### PROBLEM STATEMENT
Look through the records below and collect all lines that hold the string "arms".

### MATERIAL TO PROCESS
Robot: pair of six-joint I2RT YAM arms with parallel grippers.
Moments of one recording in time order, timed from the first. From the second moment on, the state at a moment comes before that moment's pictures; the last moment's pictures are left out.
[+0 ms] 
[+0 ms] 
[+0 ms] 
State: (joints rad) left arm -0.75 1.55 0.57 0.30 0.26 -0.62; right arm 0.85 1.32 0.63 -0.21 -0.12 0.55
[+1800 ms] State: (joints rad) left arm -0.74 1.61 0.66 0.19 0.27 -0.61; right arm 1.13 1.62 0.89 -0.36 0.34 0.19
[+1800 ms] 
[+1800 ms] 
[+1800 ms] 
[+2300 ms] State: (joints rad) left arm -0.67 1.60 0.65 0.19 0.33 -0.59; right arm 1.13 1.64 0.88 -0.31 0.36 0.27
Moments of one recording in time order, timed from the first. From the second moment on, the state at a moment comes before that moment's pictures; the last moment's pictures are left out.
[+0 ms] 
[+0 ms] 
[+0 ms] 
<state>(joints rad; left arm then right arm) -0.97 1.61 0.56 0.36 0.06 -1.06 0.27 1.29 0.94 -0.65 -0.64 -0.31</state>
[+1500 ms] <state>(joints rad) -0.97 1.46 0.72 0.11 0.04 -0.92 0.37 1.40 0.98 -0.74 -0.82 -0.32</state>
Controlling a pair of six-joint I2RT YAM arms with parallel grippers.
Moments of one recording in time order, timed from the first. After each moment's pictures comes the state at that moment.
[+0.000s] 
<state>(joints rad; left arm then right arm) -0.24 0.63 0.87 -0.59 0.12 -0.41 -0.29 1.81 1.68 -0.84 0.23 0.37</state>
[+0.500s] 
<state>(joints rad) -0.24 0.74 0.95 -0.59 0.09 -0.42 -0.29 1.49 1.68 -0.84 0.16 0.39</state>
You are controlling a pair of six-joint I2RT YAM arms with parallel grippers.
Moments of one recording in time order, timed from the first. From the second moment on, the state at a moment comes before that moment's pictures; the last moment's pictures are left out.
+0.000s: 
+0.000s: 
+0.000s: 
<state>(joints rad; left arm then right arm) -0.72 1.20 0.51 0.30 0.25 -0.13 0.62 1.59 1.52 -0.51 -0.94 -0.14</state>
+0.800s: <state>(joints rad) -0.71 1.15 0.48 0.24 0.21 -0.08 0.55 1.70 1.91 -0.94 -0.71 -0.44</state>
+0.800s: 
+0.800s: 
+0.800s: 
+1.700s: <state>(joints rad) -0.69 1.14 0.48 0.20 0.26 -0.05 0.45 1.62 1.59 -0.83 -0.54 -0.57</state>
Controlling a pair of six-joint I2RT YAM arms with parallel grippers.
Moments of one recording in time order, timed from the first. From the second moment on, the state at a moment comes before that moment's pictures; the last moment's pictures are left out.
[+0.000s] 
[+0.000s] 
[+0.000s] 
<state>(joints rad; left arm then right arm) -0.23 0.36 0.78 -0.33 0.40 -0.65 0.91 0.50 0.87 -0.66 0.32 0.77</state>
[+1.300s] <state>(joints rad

### REPLY TO THE TASK
Robot: pair of six-joint I2RT YAM arms with parallel grippers.
Controlling a pair of six-joint I2RT YAM arms with parallel grippers.
You are controlling a pair of six-joint I2RT YAM arms with parallel grippers.
Controlling a pair of six-joint I2RT YAM arms with parallel grippers.

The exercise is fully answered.